The types of conversations, developed by Fernando Flores, based on the work of J.L. Austin and John Searle, include: Conversation for Results (What are we trying to accomplish?), Conversation for Action (What do we need to do?), Conversation for Relationship (Who are you? What do you care about? What do you worry about?), and Conversation for Possibility (What more is possible if we accomplish our goals?  What is the bigger game we want to play?).

Most of these Triple A leaders spend the majority of their time in Conversations for Action. They don’t get to know the people with whom they are working. And those people don’t get to know them. In fact, they often don’t really care about the people who work for them and consider socializing with others a hassle.

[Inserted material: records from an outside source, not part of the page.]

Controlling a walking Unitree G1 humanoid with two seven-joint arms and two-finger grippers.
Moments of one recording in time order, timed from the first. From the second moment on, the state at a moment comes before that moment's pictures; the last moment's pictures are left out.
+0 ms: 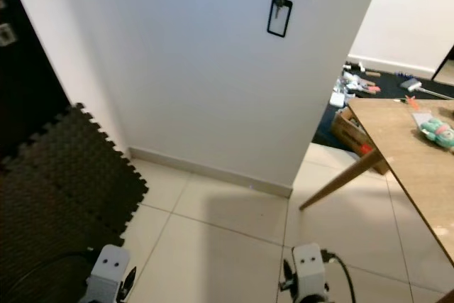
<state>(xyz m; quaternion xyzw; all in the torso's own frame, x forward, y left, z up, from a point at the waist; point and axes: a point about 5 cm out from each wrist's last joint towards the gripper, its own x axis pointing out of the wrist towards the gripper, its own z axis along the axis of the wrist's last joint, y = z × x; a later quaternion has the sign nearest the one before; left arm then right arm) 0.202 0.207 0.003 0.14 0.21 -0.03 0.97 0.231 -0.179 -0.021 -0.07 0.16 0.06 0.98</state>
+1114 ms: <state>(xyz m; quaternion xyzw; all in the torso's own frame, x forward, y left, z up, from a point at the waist) 0.202 0.208 0.003 0.14 0.21 -0.03 0.97 0.231 -0.181 -0.022 -0.06 0.16 0.05 0.98</state>
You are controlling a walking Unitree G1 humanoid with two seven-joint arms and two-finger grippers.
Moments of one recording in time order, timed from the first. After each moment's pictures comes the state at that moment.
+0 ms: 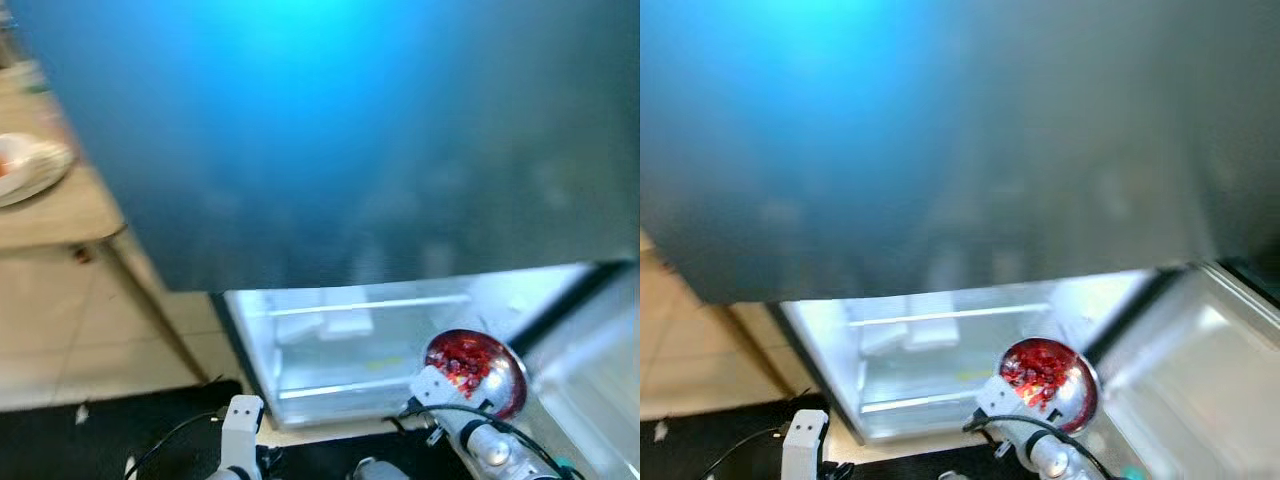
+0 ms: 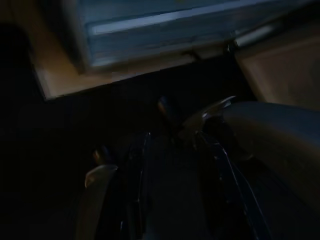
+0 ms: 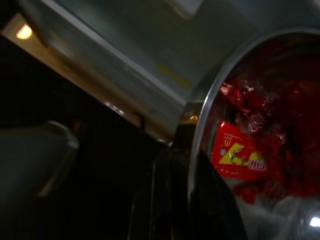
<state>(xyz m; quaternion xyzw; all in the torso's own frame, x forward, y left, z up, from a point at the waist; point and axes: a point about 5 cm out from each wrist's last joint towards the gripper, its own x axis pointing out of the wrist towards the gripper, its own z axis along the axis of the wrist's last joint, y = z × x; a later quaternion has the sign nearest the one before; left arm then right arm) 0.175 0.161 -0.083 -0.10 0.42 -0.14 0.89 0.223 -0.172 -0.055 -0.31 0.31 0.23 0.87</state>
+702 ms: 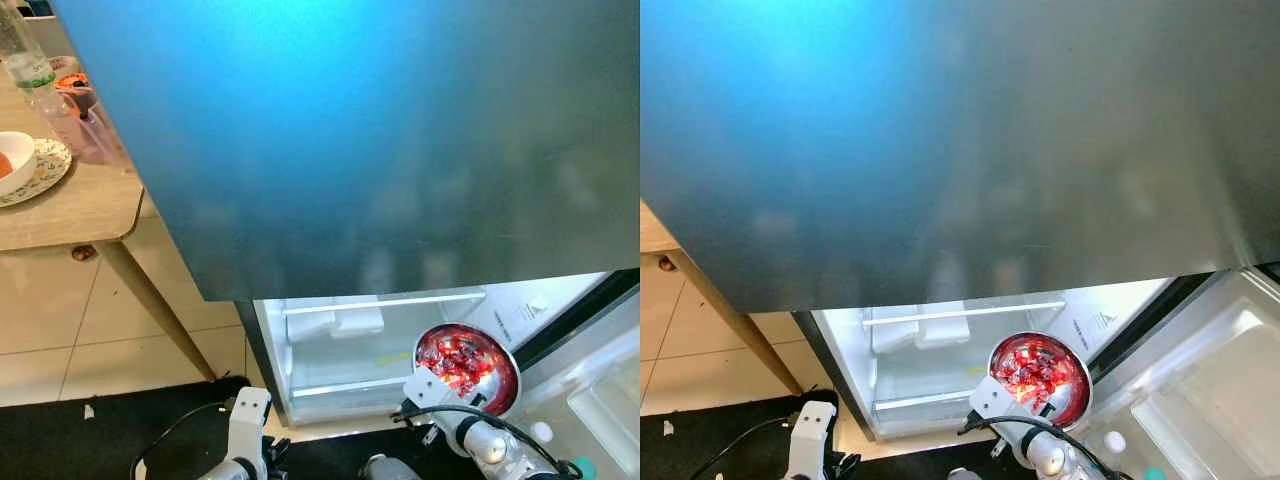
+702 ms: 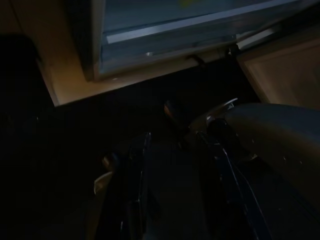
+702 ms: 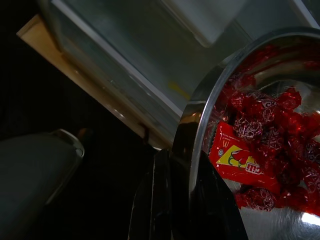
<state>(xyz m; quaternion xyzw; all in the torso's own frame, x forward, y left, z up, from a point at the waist) 0.175 0.154 -0.083 -0.07 0.42 -0.18 0.89 0.228 -0.161 -0.051 -0.33 0.28 0.27 0.86</state>
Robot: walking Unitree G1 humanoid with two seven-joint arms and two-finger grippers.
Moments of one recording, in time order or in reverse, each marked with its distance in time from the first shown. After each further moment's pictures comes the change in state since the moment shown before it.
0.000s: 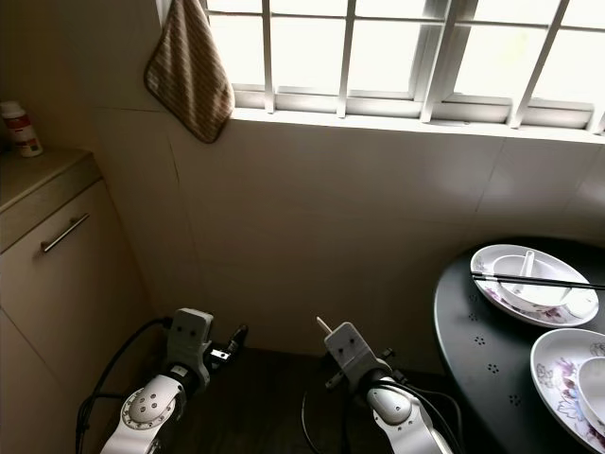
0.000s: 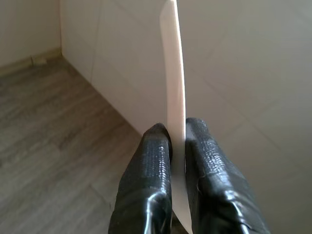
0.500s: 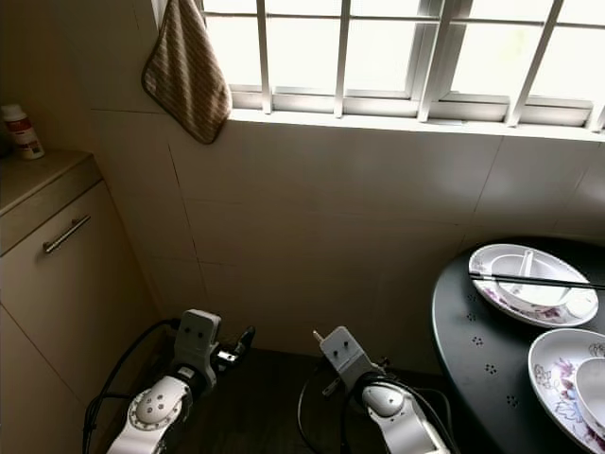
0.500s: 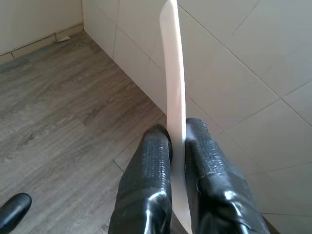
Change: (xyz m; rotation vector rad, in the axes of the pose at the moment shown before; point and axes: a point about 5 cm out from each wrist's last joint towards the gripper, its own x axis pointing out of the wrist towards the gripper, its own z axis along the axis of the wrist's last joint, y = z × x) left arm 0.001 -0.004 -0.002 0.008 0.010 -0.016; right arm 0.010 0.008 -0.004 0.042 0.107 0.095
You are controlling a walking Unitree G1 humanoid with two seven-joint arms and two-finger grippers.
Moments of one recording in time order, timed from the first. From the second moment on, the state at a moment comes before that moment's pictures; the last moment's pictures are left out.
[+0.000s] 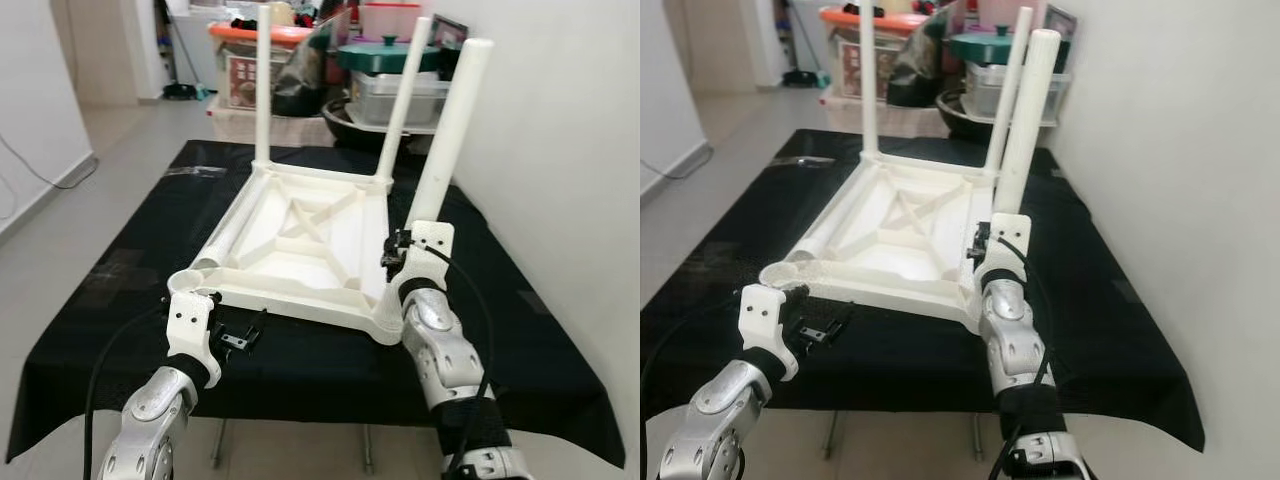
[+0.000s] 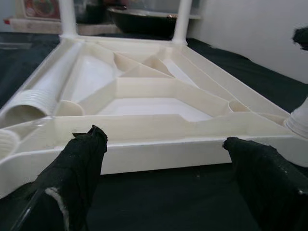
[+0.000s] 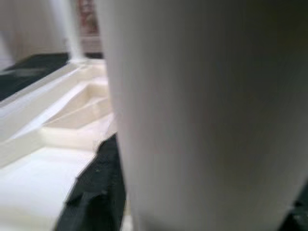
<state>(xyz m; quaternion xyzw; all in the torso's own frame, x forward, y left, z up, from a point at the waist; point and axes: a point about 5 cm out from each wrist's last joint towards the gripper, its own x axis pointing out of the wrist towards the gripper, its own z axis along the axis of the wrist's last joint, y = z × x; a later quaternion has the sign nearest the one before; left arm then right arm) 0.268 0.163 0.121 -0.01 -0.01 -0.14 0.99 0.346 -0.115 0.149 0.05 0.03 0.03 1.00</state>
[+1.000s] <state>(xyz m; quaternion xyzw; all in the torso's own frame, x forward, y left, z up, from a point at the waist) 0.269 0.161 0.121 -0.02 -0.01 -0.14 0.99 0.356 -0.032 0.169 0.02 0.01 0.37 0.93</state>
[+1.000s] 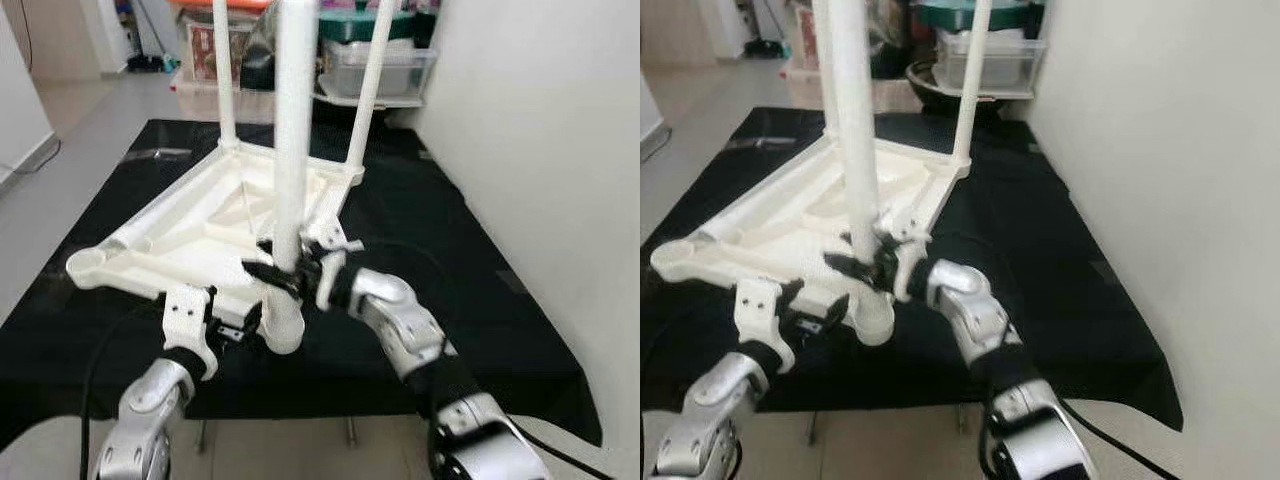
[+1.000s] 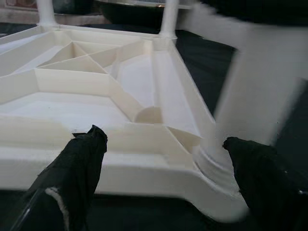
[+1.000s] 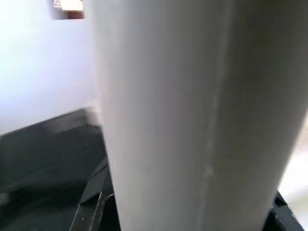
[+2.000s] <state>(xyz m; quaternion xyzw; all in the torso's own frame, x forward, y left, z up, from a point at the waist) 0.275 0.157 0.122 -0.02 -0.01 -0.15 0.99 0.383 -0.147 0.236 0.03 -0.07 0.28 0.96</state>
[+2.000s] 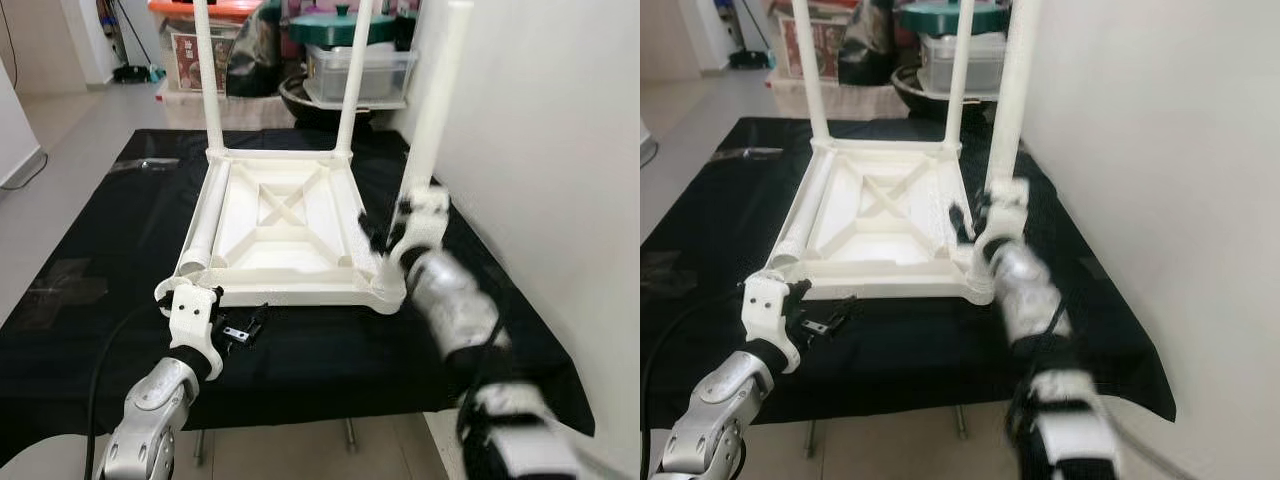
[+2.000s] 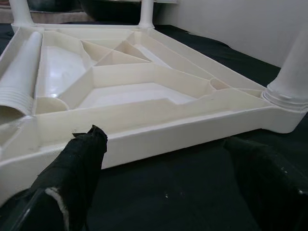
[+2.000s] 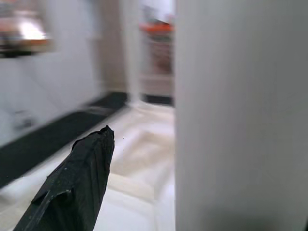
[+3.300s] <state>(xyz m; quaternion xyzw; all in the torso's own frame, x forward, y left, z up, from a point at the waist) 0.276 0.156 0.123 -0.02 -0.01 -0.15 0.99 0.367 -0.126 0.245 0.09 -0.09 0.25 0.96</state>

So I give homework to have more Conversations for Relationship. I tell them, “Find out what the people you work with are committed to. What are they concerned about? Take notes every day at the end of your day. Come to our next coaching session prepared to tell me what you have learned about them and how it was for you to have these kinds of conversations.” It sounds so simple — simple to ask for, not simple for these leaders to do. They respond, with an uncharacteristic confused, vulnerable, and sometimes pained look in their eyes, “What do I say? How do I talk to them? How long do I have to engage in this kind of conversation with them?”

When we next meet, sometimes I hear that the homework went really well. “Wow!  I have some really interesting people who work for me. I had no idea that ‘so and so’ loves opera or that ‘so and so’ is a volunteer referee for a kid’s baseball league on weekends.”

Sometimes I hear that it didn’t go well. “People didn’t want to talk to me.” We explore what a shift this is for the people who work for them as well as for themselves. I ask them to get very specific, “What did you say? What did they say? How did you feel before, during and after the conversation?” Based on their answers, we may discover that how they were feeling in the conversation was impatient, “This is so unproductive.” Or we may discover they were feeling bored. Or we may discover they were feeling fake.

We further explore whatever they name, and then we brainstorm new homework for them. It might be additional ways for them to try to engage in Conversations for Relationship. It might be doing something “unproductive” for a half hour a day, like going for a walk in the middle of the day, to help them get more comfortable with just “being.” Once they make progress with just “being,” we can return to the homework of them practicing being with others in Conversations for Relationship.

As they learn to appreciate their colleagues for more than the results they produce, and as their colleagues learn to bring more of themselves into the relationship, change happens all around. The Type A leader softens a bit; in response their colleagues relax a bit. In an atmosphere of reduced fear, their colleagues’ intelligence and creativity show up more easily, their results naturally improve and everyone enjoys the themselves a whole lot more.